■ **WHAT IS REQUIRED**
Reproduce the listing exactly, with no pictures in your copy.

COLLECTED MATERIAL below:

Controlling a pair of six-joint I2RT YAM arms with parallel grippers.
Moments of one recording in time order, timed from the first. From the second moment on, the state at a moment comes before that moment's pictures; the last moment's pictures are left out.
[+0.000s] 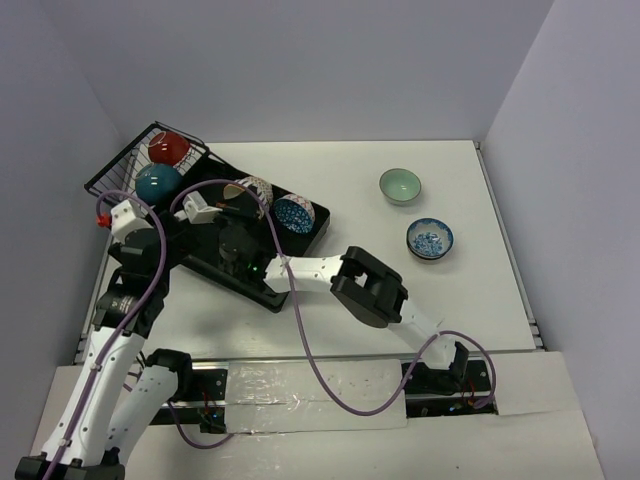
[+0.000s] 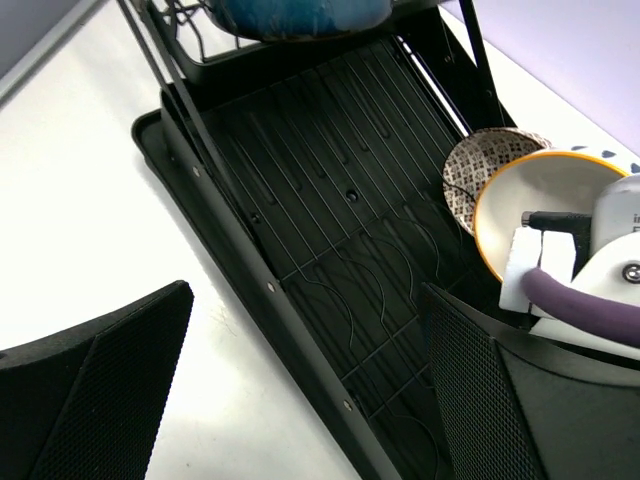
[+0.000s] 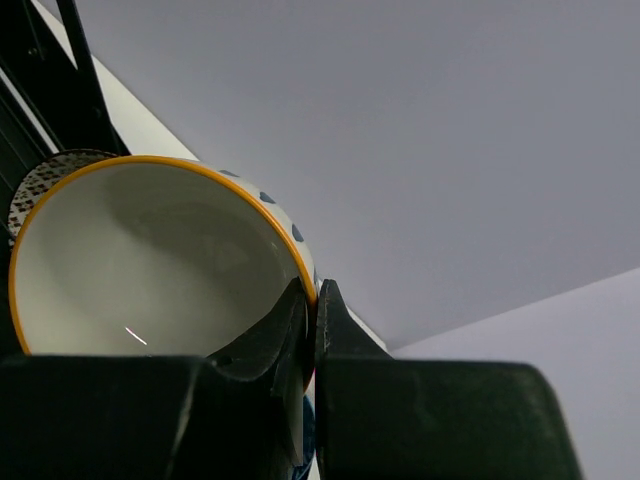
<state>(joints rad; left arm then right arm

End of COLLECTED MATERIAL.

■ **EXERCISE SOLUTION**
Controlling a pair of six-joint I2RT YAM arms with parallel grippers.
Moments of one recording in time order, timed from the first. From the second moment on, the state at a moment comes before that moment's pictures; the last moment's pictures are left out.
[+0.000s] 
[+0.000s] 
[+0.000s] 
<state>(joints rad; left arm then right arm

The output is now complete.